### [WORK ITEM]
Type out all the records once more, exactly.
*** RECORDED INFORMATION ***
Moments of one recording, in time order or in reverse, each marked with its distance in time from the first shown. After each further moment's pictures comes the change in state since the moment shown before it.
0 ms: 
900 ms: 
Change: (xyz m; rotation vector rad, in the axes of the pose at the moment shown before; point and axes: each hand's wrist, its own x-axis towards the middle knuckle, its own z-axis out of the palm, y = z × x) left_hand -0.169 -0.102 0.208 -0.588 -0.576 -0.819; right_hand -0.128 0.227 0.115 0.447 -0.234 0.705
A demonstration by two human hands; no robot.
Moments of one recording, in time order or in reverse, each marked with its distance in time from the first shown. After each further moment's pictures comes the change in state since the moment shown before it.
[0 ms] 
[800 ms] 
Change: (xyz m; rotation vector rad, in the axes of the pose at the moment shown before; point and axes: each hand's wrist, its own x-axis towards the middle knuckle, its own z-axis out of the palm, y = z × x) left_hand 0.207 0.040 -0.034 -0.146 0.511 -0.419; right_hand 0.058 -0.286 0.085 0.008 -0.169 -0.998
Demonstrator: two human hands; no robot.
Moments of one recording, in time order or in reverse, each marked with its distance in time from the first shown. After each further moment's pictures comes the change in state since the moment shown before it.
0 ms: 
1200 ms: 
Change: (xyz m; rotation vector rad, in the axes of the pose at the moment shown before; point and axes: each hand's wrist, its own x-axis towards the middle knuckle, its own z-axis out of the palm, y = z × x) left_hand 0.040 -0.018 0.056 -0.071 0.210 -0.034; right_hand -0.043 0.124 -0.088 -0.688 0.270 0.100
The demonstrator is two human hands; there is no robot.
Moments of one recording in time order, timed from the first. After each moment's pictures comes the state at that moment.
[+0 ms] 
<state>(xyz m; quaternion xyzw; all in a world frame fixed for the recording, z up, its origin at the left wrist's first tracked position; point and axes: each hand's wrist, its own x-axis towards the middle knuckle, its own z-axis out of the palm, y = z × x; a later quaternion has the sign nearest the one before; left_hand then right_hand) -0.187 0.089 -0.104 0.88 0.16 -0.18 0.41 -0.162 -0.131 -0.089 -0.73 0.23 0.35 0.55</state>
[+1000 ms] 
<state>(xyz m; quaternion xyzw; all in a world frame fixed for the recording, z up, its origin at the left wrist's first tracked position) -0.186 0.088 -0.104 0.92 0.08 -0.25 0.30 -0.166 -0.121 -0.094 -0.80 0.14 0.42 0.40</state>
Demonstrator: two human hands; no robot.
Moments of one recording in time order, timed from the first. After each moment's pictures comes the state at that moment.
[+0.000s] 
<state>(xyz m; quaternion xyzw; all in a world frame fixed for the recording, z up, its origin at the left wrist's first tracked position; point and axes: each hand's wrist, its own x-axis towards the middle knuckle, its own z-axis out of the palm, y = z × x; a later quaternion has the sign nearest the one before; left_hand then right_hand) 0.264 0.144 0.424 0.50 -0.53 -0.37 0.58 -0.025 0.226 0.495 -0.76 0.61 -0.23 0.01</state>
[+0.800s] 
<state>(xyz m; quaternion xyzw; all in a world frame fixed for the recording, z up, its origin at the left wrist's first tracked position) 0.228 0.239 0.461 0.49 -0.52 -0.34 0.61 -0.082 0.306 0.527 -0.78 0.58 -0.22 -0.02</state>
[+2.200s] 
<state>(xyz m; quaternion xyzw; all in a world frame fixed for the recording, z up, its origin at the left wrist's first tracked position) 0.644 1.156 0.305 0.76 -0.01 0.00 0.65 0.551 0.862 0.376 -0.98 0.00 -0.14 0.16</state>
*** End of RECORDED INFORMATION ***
### [RESULT OF THE EXERCISE]
Moments of one recording, in time order or in reverse, each marked with its distance in time from the first shown. After each further moment's pictures comes the change in state since the moment shown before it.
0 ms: 
900 ms: 
Change: (xyz m; rotation vector rad, in the axes of the pose at the moment shown before; point and axes: each hand's wrist, its own x-axis towards the middle knuckle, its own z-axis out of the palm, y = z × x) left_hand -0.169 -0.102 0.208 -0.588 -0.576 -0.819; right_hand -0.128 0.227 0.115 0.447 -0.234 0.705
A demonstration by two human hands; no robot.
Moments of one recording, in time order or in reverse, each marked with its distance in time from the first shown. After each further moment's pictures comes the change in state since the moment shown before it.
[0 ms] 
[800 ms] 
Change: (xyz m; rotation vector rad, in the axes of the pose at the moment shown before; point and axes: each hand's wrist, its own x-axis towards the middle knuckle, its own z-axis out of the palm, y = z × x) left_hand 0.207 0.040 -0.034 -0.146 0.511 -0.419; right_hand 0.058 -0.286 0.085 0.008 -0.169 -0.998
Demonstrator: two human hands; no robot.
Moments of one recording, in time order or in reverse, each marked with its distance in time from the first shown. After each further moment's pictures comes the change in state since the moment shown before it.
0 ms: 
1200 ms: 
Change: (xyz m; rotation vector rad, in the axes of the pose at the moment shown before; point and axes: each hand's wrist, its own x-axis towards the middle knuckle, its own z-axis out of the palm, y = z × x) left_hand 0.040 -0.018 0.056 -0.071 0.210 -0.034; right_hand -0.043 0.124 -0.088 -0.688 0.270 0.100
The demonstrator is two human hands; there is no robot.
Moments of one recording in time order, timed from the first. After each moment's pictures comes the state at that moment.
[+0 ms] 
<state>(xyz m; quaternion xyzw; all in a world frame fixed for the recording, z up, its origin at the left wrist's first tracked position; point and axes: each hand's wrist, its own x-axis towards the middle knuckle, its own z-axis out of the palm, y = z × x; a later quaternion has the sign nearest the one before; left_hand then right_hand) -0.187 0.089 -0.104 0.88 0.16 -0.18 0.41 -0.162 -0.131 -0.089 -0.73 0.23 0.35 0.55</state>
[+1000 ms] 
<state>(xyz m; quaternion xyzw; all in a world frame fixed for the recording, z up, its origin at the left wrist's first tracked position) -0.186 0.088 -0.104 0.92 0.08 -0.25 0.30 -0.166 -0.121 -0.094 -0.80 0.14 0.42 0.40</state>
Demonstrator: two human hands; no robot.
Moments of one recording in time order, timed from the first. After each moment's pictures comes the state at that moment.
[+0.000s] 
<state>(xyz m; quaternion xyzw; all in a world frame fixed for the recording, z up, its origin at the left wrist's first tracked position; point and axes: each hand's wrist, its own x-axis towards the middle knuckle, its own z-axis out of the palm, y = z × x; a later quaternion has the sign nearest the one before; left_hand then right_hand) 0.264 0.144 0.424 0.50 -0.53 -0.37 0.58 -0.025 0.226 0.495 -0.76 0.61 -0.23 0.01</state>
[+0.800s] 
<state>(xyz m; quaternion xyzw; all in a world frame fixed for the recording, z up, its origin at the left wrist's first tracked position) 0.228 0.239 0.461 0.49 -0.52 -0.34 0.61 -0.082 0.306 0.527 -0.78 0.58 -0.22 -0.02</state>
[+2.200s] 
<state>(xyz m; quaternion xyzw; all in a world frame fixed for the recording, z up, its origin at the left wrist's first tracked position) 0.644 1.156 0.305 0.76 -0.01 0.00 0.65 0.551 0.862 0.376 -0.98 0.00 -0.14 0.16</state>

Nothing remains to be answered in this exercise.